• WORK TO COMPLETE: Output a character-exact copy of the data, images removed.

┌──

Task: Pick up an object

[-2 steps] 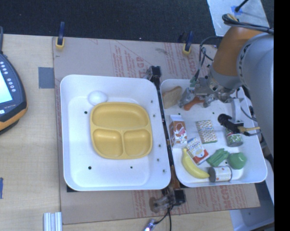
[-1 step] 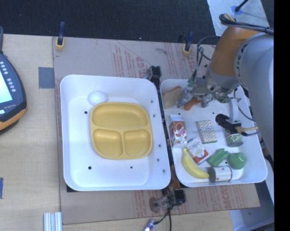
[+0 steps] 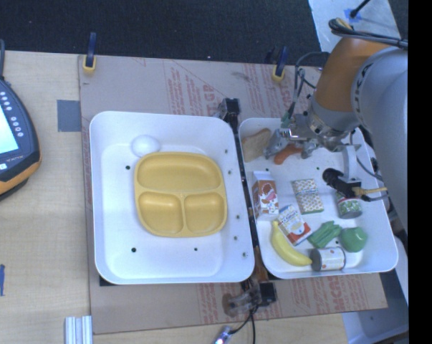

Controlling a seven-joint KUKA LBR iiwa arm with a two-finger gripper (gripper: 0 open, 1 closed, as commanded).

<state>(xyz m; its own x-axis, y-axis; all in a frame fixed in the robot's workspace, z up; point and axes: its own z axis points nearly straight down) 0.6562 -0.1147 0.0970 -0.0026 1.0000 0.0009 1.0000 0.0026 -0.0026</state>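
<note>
No particular object is named, so the likeliest target is the small orange piece (image 3: 285, 156) in the far left corner of the right bin (image 3: 312, 166). It lies flat on the bin floor, right at the tip of the gripper (image 3: 289, 146). The gripper hangs low over that corner, and I cannot tell whether it is spread or pressed together. Nor is it clear that it touches the orange piece.

Just beside them, against the bin's left wall, lies a tan, bread-like slice (image 3: 256, 145). Further down that wall a red-and-white carton (image 3: 265, 196) rests on the floor, with a patterned packet (image 3: 307, 195) near the bin's middle. Toward the near edge are a second small carton (image 3: 294, 223), a banana (image 3: 287, 246), green toy vegetables (image 3: 337, 235) and a jar on its side (image 3: 330, 259). A small can (image 3: 349, 207) stands near the right wall.

The left bin (image 3: 115, 213) holds a yellow divided plate (image 3: 180, 192) and a white round thing (image 3: 145, 145) in its far left corner.

As I judge it, the pick is at the approach or grasp stage. Nothing is raised off the bin floor, so securing a hold and lifting are left to do.
</note>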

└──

• EXPECTED ANSWER:
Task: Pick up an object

[-2 steps] 
[-1 step] 
[+0 steps] 

Controlling a seven-joint KUKA LBR iiwa arm with a two-finger gripper (gripper: 0 open, 1 closed, as commanded).

<state>(xyz m; its own x-axis, y-axis; all in a frame fixed in the robot's workspace, z up; point and axes: its own z axis points nearly straight down) 0.6562 -0.1147 0.0970 -0.0026 1.0000 0.0009 1.0000 0.0026 -0.0026</state>
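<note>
No particular object is named, so the likeliest target is the small orange piece (image 3: 285, 156) in the far left corner of the right bin (image 3: 312, 166). It lies flat on the bin floor, right at the tip of the gripper (image 3: 289, 146). The gripper hangs low over that corner, and I cannot tell whether it is spread or pressed together. Nor is it clear that it touches the orange piece.

Just beside them, against the bin's left wall, lies a tan, bread-like slice (image 3: 256, 145). Further down that wall a red-and-white carton (image 3: 265, 196) rests on the floor, with a patterned packet (image 3: 307, 195) near the bin's middle. Toward the near edge are a second small carton (image 3: 294, 223), a banana (image 3: 287, 246), green toy vegetables (image 3: 337, 235) and a jar on its side (image 3: 330, 259). A small can (image 3: 349, 207) stands near the right wall.

The left bin (image 3: 115, 213) holds a yellow divided plate (image 3: 180, 192) and a white round thing (image 3: 145, 145) in its far left corner.

As I judge it, the pick is at the approach or grasp stage. Nothing is raised off the bin floor, so securing a hold and lifting are left to do.
</note>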

This is the complete answer to the exercise.